## Task objective
The data is to be repeated exactly, with the images removed.

Content starts

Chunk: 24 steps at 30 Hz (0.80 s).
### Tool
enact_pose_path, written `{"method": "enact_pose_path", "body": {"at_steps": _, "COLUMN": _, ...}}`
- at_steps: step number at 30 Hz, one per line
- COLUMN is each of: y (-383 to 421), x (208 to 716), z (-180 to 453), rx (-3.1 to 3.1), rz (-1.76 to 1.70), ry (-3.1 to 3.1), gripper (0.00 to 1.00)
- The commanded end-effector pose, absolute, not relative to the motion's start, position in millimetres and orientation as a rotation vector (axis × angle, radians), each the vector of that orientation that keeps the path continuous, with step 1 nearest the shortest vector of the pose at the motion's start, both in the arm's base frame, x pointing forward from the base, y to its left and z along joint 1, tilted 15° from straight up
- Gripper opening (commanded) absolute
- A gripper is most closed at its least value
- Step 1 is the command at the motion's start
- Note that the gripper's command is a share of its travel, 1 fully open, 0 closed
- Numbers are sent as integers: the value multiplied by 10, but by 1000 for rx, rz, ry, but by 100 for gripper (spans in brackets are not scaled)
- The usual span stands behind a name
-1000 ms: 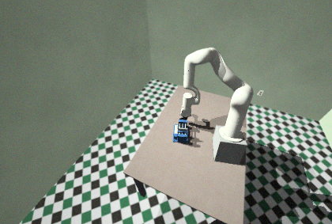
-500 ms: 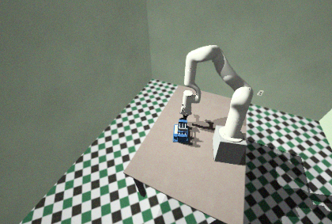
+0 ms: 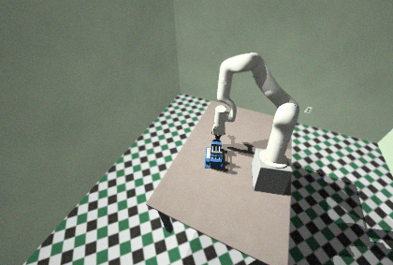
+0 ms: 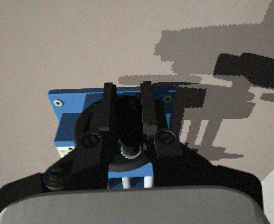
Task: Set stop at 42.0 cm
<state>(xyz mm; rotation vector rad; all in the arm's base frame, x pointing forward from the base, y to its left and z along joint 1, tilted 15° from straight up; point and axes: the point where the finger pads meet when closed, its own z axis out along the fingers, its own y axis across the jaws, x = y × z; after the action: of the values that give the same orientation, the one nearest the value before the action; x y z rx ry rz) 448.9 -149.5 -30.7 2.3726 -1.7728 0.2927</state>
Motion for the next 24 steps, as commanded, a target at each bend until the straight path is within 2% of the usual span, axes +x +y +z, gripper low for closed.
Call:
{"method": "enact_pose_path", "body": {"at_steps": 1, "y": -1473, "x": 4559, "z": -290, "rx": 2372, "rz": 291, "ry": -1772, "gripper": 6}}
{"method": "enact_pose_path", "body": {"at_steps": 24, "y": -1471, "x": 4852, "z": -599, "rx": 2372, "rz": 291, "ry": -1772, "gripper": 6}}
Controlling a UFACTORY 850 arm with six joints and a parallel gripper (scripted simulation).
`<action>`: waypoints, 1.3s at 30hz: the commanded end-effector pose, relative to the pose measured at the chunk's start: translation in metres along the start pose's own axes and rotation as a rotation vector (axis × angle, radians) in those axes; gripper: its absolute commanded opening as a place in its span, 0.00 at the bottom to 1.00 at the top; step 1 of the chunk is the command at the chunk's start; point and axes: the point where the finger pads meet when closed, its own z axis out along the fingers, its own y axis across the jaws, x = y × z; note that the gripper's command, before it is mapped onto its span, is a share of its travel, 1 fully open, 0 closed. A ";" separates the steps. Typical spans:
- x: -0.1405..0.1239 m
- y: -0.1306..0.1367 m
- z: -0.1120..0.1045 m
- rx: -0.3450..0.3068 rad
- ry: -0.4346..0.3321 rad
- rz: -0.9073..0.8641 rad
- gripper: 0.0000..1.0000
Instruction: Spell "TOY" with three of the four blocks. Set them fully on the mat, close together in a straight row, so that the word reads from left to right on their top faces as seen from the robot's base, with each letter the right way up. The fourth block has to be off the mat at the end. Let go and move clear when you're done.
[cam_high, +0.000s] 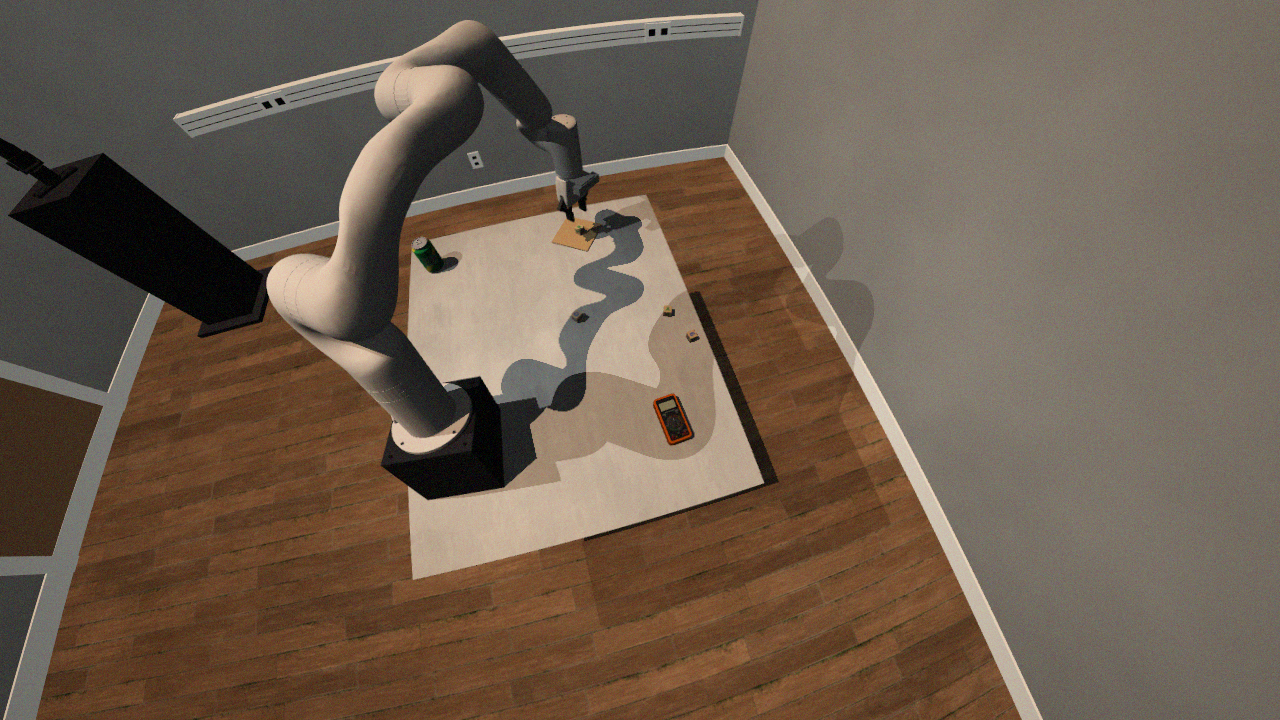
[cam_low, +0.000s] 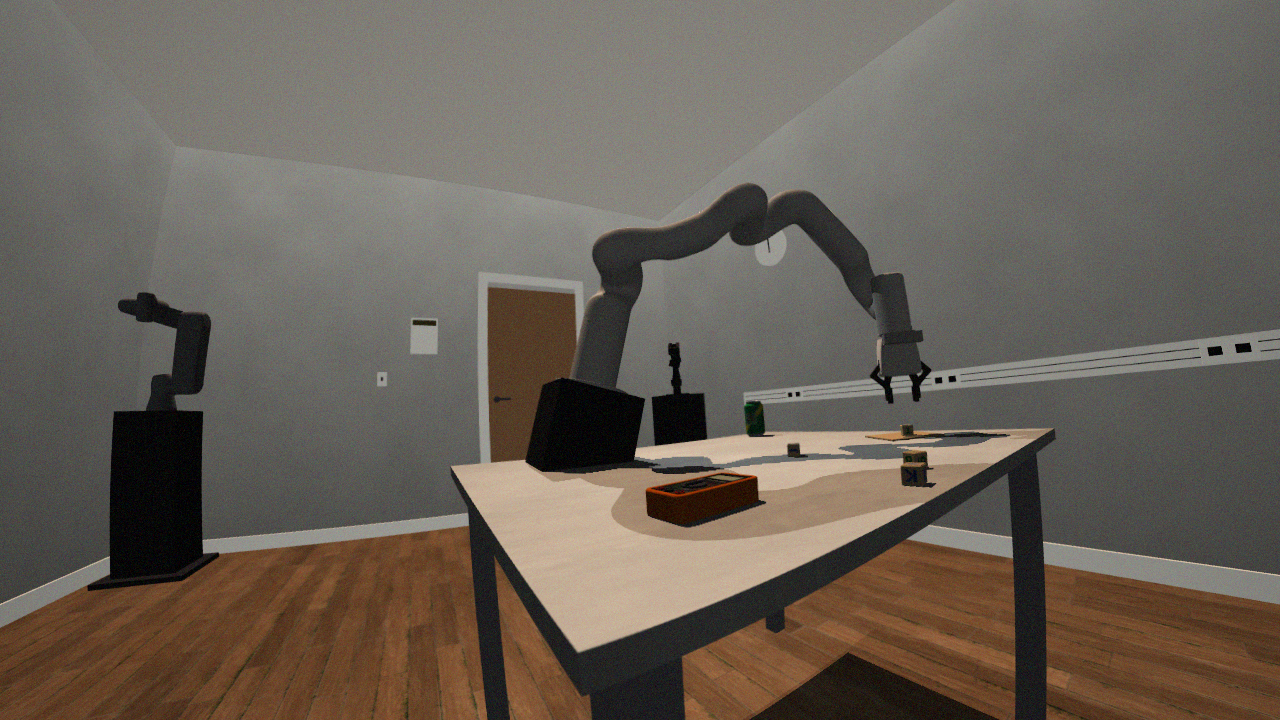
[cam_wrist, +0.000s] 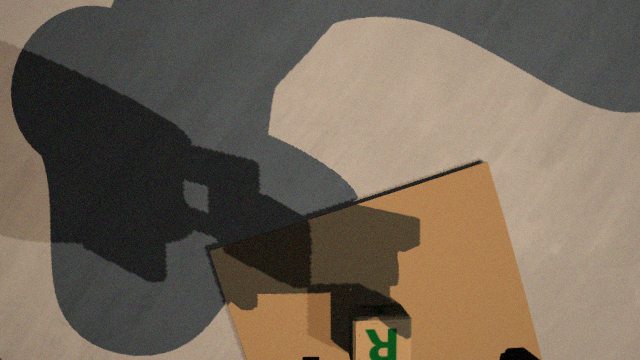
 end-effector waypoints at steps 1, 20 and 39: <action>0.000 -0.001 0.002 0.002 0.000 0.000 0.64; -0.001 -0.001 0.026 0.002 0.000 0.000 0.64; -0.001 -0.002 0.046 0.002 0.000 0.000 0.64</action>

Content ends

## Response
Chunk: 24 steps at 30 Hz (0.80 s).
### Tool
enact_pose_path, written `{"method": "enact_pose_path", "body": {"at_steps": _, "COLUMN": _, ...}}`
- at_steps: step number at 30 Hz, one per line
- COLUMN is each of: y (-383 to 421), x (208 to 716), z (-180 to 453), rx (-3.1 to 3.1), rz (-1.76 to 1.70), ry (-3.1 to 3.1), gripper (0.00 to 1.00)
- The commanded end-effector pose, absolute, not relative to the motion's start, position in millimetres and orientation as a rotation vector (axis × angle, radians), each the vector of that orientation that keeps the path continuous, with step 1 nearest the shortest vector of the pose at the motion's start, both in the arm's base frame, x pointing forward from the base, y to its left and z along joint 1, tilted 15° from straight up
- Gripper opening (commanded) absolute
- A gripper is most closed at its least value
- Step 1 is the command at the motion's start
- Note that the gripper's command is a share of its travel, 1 fully open, 0 closed
- Numbers are sent as integers: the value multiplied by 10, but by 1000 for rx, rz, ry, but by 100 for gripper (spans in brackets are not scaled)
- The usual span stands behind a name
-1000 ms: 
-500 ms: 
+0 ms: 
+0 ms: 
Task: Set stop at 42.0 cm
<state>(xyz mm; rotation vector rad; all in the arm's base frame, x pointing forward from the base, y to its left and z along joint 1, tilted 15° from straight up; point and axes: the point where the finger pads meet when closed, its own z axis out along the fingers, its own y axis across the jaws, x = y × z; after the action: of the values that give the same orientation, the one nearest the value before the action; x y z rx ry rz) 448.9 -149.5 -30.7 2.3726 -1.7728 0.2927</state>
Motion for the next 24 steps, as commanded, a target at each bend until the straight path is within 2% of the usual span, axes +x +y +z, gripper low for closed.
Call:
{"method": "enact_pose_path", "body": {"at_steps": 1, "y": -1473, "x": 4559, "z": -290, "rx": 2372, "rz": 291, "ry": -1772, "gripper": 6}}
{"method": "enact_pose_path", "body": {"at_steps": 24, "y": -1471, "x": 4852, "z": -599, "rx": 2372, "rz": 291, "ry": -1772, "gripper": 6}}
Controlling a UFACTORY 850 arm with six joints and a parallel gripper (scripted simulation).
`<action>`: waypoints, 1.3s at 30hz: the commanded end-effector pose, relative to the pose measured at the chunk's start: translation in metres along the start pose's own axes and rotation as a rotation vector (axis × angle, radians) in those axes; gripper: its absolute commanded opening as a place in its span, 0.00 at the bottom to 1.00 at the top; step 1 of the chunk is the command at the chunk's start; point and axes: the point where the finger pads meet when closed, its own z axis out along the fingers, its own y axis across the jaws, x = y × z; note that the gripper's command, before it is mapped onto its span, is a share of its travel, 1 fully open, 0 closed. A ";" separates the steps. Typical spans:
- x: -0.1405..0.1239 m
- y: -0.1306..0.1367 m
- z: -0.1120..0.1045 m
- rx: -0.3450..0.3068 rad
- ry: -0.4346..0.3321 rad
- rz: -0.9073..0.8641 rad
- gripper: 0.0000..1.0000
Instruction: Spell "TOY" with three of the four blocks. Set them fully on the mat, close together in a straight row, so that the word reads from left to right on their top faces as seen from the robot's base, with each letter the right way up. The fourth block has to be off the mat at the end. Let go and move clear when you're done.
[cam_high, +0.000s] 
[cam_low, +0.000s] 
[cam_wrist, +0.000s] 
 end-effector waypoints at steps 1, 20 and 39: <action>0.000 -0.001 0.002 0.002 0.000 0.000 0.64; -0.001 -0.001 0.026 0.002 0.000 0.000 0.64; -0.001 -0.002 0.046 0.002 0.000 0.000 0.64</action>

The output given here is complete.